TASK REQUIREMENTS :: Scan the entries below for the word "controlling", then copy each line that holds it.

Collected data entries ::
'''
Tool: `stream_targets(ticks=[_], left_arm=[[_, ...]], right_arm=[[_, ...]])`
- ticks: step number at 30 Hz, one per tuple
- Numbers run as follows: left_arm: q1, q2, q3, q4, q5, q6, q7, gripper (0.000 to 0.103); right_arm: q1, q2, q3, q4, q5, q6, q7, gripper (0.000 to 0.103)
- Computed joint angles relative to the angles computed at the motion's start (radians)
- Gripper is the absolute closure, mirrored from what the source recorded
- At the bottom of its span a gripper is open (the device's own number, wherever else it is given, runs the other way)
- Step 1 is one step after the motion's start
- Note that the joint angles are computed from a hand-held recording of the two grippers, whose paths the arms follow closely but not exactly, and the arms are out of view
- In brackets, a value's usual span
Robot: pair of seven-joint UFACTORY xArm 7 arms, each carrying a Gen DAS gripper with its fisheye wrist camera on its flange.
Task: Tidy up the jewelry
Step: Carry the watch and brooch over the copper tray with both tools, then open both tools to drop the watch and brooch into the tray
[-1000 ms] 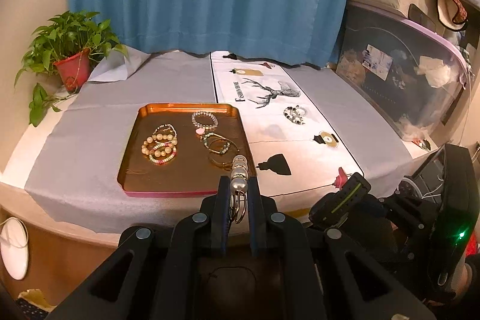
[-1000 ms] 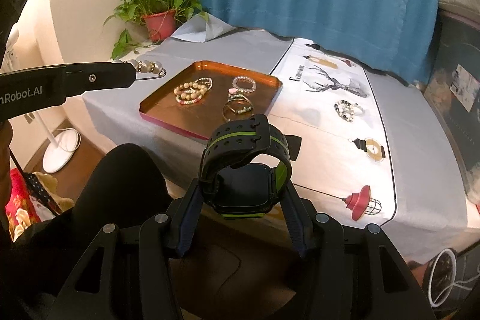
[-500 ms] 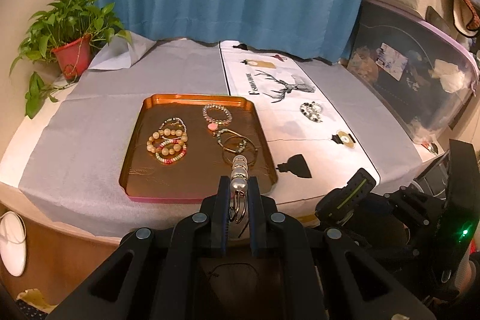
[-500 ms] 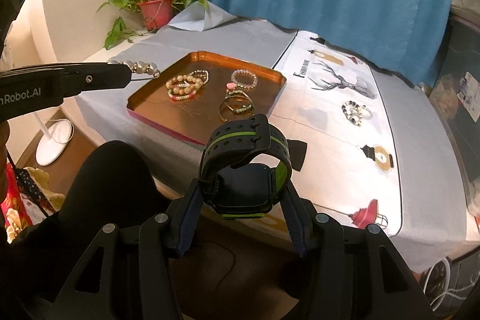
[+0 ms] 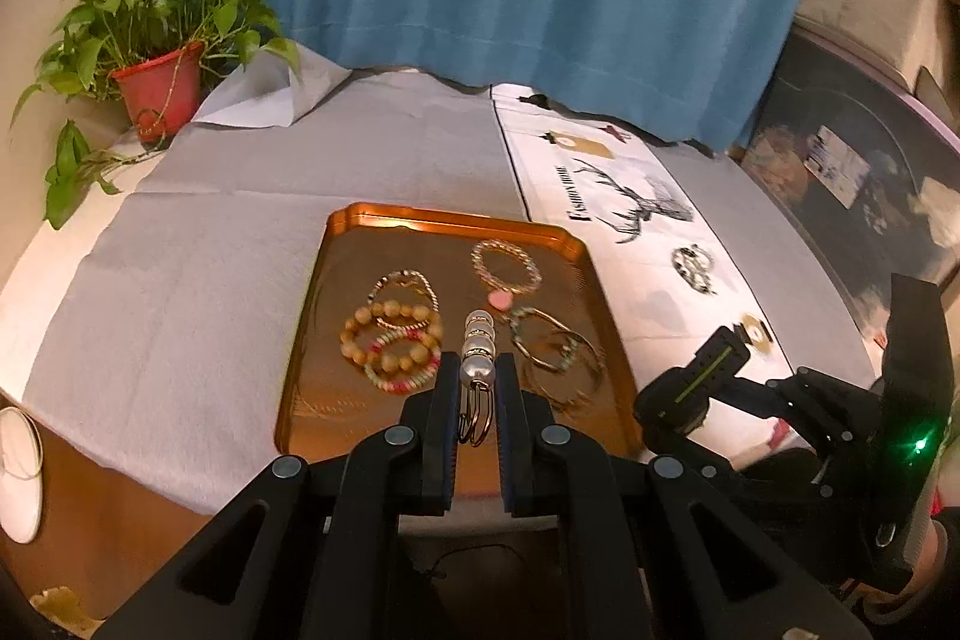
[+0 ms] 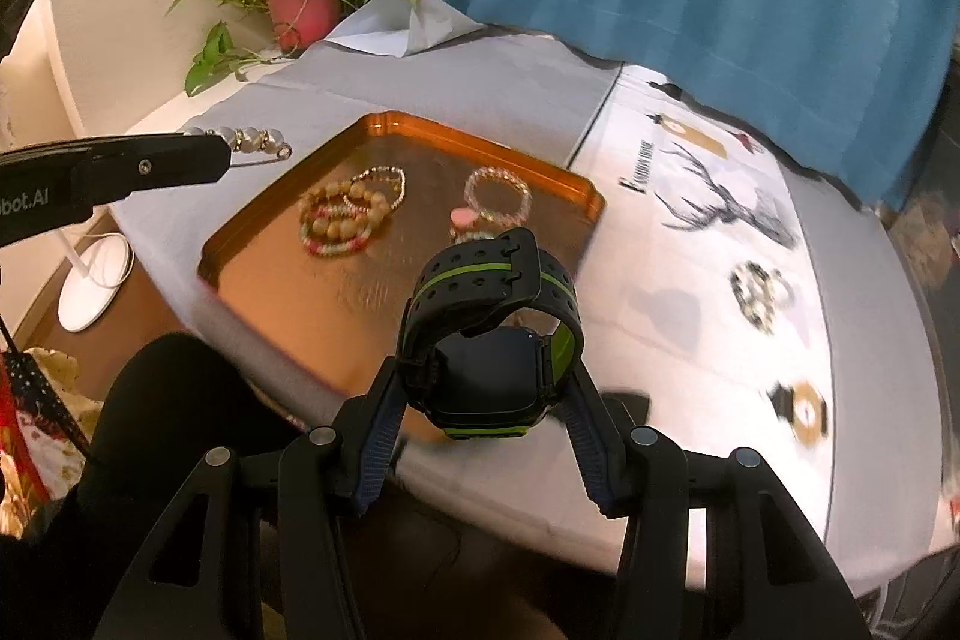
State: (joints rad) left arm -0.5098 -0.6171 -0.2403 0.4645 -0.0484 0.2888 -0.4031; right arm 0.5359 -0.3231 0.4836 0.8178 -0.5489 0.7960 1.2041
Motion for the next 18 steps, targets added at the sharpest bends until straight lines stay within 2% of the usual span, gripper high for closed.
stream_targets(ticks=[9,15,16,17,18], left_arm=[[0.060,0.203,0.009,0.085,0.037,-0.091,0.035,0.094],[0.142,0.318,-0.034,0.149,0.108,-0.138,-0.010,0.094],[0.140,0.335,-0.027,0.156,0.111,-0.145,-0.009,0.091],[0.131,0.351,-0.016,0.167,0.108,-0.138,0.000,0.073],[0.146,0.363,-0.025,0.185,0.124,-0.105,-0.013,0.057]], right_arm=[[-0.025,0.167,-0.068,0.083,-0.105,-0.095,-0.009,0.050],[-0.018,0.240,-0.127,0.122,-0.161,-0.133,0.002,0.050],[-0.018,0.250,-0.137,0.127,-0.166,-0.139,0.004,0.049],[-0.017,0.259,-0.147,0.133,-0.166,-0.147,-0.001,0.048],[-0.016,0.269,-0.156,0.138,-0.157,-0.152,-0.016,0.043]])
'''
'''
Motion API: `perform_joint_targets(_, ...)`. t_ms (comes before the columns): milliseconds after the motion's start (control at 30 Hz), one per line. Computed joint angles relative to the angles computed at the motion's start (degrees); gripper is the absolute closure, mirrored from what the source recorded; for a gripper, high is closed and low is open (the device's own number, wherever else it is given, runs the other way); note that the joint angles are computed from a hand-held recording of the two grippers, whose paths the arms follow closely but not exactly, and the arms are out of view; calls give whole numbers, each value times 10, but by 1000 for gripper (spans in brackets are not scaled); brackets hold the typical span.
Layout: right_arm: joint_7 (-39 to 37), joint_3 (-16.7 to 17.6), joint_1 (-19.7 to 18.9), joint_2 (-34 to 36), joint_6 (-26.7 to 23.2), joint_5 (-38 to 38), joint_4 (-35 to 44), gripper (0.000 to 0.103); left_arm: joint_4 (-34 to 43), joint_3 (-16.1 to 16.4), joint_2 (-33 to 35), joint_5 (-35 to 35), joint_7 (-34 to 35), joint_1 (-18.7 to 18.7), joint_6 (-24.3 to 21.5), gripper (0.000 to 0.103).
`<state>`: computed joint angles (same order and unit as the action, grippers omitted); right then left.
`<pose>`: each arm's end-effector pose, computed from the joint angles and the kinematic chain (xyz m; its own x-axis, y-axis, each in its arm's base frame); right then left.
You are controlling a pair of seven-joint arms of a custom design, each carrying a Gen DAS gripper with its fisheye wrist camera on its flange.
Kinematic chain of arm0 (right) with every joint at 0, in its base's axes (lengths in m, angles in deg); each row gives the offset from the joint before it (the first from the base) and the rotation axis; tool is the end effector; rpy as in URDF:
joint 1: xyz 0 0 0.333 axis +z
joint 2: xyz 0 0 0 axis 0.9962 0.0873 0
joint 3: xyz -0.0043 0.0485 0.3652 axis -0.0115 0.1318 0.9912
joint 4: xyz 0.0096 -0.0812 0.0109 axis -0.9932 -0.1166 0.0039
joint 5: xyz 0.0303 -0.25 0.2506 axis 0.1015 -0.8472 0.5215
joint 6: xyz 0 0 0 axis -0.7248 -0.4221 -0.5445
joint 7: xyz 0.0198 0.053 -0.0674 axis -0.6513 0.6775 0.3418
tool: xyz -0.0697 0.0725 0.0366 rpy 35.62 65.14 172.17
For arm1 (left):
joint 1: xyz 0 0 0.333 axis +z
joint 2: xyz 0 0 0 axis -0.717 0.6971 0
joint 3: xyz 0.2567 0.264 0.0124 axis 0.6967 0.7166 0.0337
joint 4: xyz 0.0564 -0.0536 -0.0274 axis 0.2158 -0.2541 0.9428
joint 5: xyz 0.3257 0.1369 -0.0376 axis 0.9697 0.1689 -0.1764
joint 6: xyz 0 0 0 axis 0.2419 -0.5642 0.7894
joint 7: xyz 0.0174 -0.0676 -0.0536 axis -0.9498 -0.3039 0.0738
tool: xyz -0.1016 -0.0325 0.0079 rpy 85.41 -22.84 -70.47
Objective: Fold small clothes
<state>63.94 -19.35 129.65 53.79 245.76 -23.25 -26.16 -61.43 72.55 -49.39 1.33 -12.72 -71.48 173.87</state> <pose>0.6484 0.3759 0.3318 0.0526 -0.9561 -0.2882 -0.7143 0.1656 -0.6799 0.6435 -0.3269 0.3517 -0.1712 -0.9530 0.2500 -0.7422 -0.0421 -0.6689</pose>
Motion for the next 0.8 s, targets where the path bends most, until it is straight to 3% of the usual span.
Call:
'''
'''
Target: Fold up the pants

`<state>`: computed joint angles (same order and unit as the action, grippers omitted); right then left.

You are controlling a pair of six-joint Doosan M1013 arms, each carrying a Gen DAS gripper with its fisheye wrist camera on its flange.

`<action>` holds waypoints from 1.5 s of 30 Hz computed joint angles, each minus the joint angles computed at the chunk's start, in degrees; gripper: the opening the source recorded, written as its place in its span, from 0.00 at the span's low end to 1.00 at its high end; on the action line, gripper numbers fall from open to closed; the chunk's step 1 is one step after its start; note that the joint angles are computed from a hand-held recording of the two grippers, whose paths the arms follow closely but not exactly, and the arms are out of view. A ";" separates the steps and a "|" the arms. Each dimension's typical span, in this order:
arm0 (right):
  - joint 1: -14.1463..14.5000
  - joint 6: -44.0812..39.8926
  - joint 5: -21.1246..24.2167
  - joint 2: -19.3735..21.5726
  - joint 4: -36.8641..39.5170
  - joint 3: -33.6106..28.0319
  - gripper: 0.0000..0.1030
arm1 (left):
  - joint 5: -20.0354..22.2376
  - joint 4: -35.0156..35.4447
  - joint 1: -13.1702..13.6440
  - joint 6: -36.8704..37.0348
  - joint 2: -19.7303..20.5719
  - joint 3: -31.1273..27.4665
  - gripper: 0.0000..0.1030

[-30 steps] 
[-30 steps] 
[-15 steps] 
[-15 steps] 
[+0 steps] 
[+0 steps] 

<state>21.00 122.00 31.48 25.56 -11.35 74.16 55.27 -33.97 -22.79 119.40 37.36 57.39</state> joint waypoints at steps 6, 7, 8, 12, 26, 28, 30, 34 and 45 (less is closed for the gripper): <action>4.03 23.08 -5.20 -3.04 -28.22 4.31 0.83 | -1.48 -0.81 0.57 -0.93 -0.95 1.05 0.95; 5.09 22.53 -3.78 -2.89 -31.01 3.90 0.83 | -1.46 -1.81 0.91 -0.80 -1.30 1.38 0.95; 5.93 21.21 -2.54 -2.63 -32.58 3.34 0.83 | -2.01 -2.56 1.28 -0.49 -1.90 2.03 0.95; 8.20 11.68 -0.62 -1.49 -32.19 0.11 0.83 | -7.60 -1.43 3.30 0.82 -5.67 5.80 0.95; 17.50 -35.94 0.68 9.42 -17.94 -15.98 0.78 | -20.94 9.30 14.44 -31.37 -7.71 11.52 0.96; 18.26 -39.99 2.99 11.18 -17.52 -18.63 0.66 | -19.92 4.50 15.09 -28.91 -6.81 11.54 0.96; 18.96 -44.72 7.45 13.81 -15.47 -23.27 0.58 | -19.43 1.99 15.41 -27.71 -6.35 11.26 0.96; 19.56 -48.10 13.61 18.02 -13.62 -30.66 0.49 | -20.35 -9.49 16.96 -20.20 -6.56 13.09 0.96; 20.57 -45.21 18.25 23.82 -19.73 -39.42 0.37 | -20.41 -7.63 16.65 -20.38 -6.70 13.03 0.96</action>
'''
RESPONSE FOR THIS EXERCISE ::
You are controlling a pair of seven-joint arms of a custom design, each carrying a Gen DAS gripper with its fisheye wrist camera on its flange.
You are controlling a pair of six-joint Doosan M1013 arms, each carrying a Gen DAS gripper with its fisheye wrist camera on its flange.

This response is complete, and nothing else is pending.